Write out the entire listing below exactly as it appears, minus any pictures.
+++
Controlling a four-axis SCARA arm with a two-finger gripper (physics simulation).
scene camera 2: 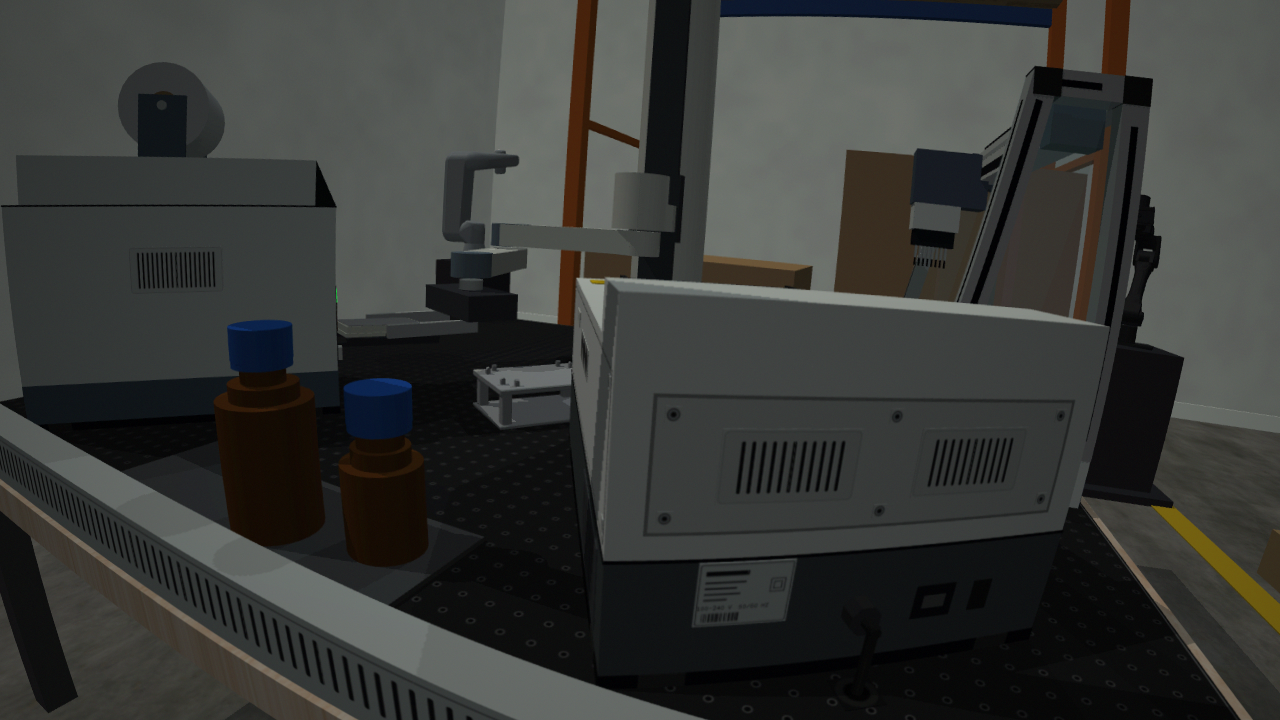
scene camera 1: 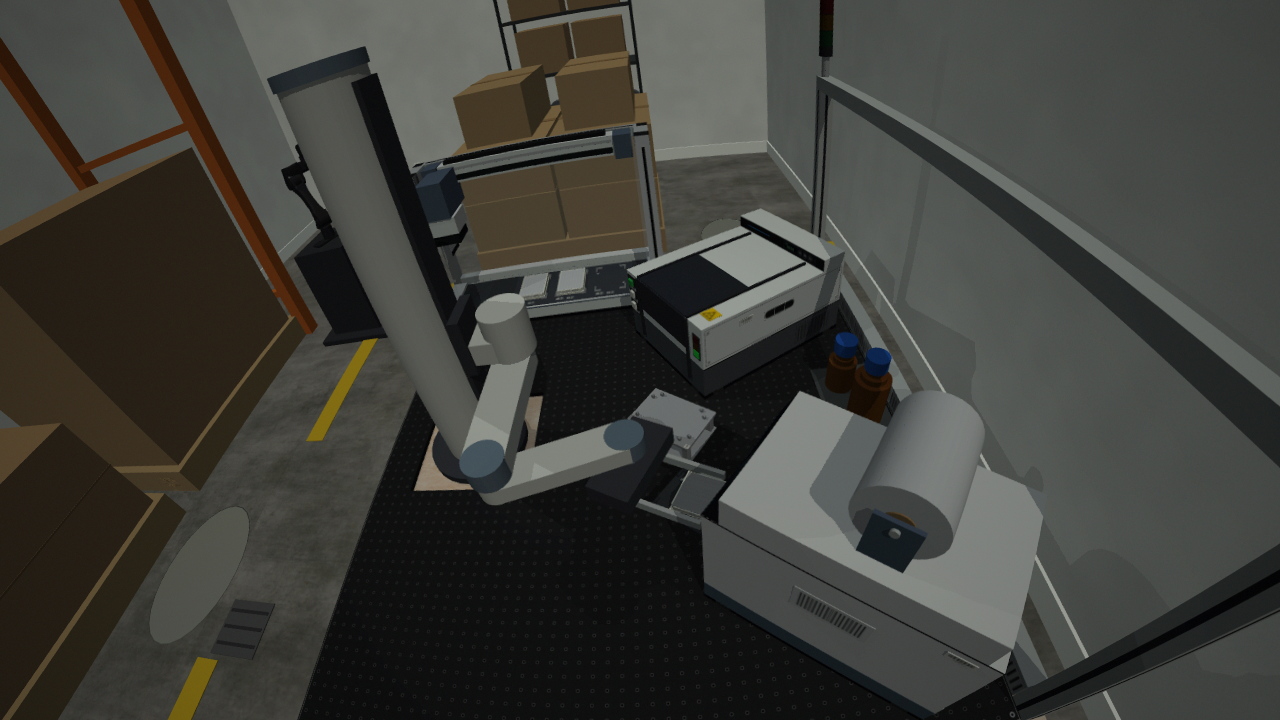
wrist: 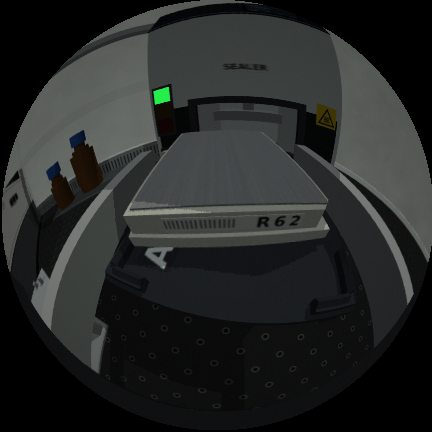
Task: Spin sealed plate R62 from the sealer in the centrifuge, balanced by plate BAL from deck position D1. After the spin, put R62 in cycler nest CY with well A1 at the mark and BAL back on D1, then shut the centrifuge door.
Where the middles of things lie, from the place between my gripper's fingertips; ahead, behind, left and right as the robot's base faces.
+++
Task result:
Controlling a four-axis SCARA arm with a two-finger gripper (physics simulation).
scene camera 2: 
scene camera 1: 
wrist: 
Task: Spin sealed plate R62 from the sealer in the centrifuge, balanced by plate BAL from deck position D1. After the spin, put R62 in cycler nest CY with well A1 at the mark and BAL back on D1, then shut the centrifuge door.
Where the middles of things lie, from the place between my gripper's fingertips; ahead, behind, left and right as the robot's base faces.

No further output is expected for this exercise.